En revanche, dans une position politique interne proéminente opposée à l'Iran et au Hezbollah, le bloc « République forte » a publié une déclaration détaillée à l'issue d'une réunion présidée par le chef des Forces libanaises, Samir Geagea, exprimant son « rejet absolu de toute tentative de lier l'avenir du Liban à l'axe iranien. Le Liban ne peut pas être attaché aux projets d'autrui ou devenir une scène pour régler leurs comptes ; il doit être lié exclusivement à sa constitution, ses institutions légitimes et son intérêt national suprême. » Les participants ont réaffirmé leur plein soutien au processus de négociation mené par le président Joseph Aoun, en coordination avec le premier ministre Nawaf Salam, le considérant comme la seule voie pour échapper aux guerres au Liban et parvenir à un véritable État qui restaure les relations arabes et internationales du Liban.
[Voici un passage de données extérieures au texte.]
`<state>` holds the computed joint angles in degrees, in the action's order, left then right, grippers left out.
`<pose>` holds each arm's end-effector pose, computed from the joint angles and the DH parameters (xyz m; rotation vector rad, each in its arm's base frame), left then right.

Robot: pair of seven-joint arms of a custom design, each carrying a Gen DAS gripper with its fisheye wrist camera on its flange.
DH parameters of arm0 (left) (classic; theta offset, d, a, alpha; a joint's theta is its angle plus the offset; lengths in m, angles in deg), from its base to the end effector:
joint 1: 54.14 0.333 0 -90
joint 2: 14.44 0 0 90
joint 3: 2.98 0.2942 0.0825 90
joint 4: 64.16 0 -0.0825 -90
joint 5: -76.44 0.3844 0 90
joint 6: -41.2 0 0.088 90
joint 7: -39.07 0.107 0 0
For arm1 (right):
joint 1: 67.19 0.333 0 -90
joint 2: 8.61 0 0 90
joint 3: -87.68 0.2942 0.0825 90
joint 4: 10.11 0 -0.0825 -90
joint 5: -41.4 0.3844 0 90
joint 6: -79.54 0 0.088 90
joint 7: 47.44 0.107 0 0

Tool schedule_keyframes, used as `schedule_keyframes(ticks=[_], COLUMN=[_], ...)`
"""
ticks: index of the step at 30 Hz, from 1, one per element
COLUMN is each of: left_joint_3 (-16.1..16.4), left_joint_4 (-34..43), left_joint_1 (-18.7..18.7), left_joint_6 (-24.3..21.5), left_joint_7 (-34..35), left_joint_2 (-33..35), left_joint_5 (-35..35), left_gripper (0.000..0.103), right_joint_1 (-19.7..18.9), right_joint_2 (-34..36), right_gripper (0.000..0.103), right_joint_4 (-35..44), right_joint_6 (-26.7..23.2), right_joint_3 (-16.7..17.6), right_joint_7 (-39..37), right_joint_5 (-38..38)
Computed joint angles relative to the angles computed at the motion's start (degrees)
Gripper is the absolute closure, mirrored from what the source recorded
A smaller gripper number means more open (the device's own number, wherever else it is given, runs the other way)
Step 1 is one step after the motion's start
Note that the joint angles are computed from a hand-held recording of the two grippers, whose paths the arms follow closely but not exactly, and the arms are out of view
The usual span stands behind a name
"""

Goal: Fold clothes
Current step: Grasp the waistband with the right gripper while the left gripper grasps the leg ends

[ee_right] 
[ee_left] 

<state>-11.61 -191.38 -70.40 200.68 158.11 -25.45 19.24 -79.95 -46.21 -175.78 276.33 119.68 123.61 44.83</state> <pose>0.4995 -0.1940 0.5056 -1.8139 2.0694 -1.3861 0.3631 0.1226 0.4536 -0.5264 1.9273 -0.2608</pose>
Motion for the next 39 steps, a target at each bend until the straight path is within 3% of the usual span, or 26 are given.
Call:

Ils ont ajouté que le cessez-le-feu devrait servir d'occasion pour achever l'extension de l'autorité de l'État sur tout son territoire et limiter les armes à l'État, en parallèle avec la mise en œuvre des résolutions de Washington, qui seules conduiraient au retrait israélien des territoires libanais, consolidant ainsi pleinement, enfin et irréversiblement la souveraineté libanaise, insistant sur le fait que la demande principale et ultime des citoyens libanais est de fermer définitivement le chapitre des guerres, et que le seul chemin pour y parvenir est de mettre fin à toutes les conditions illégales qui causent ces guerres, au premier rang desquelles la situation militaire et sécuritaire du Hezbollah.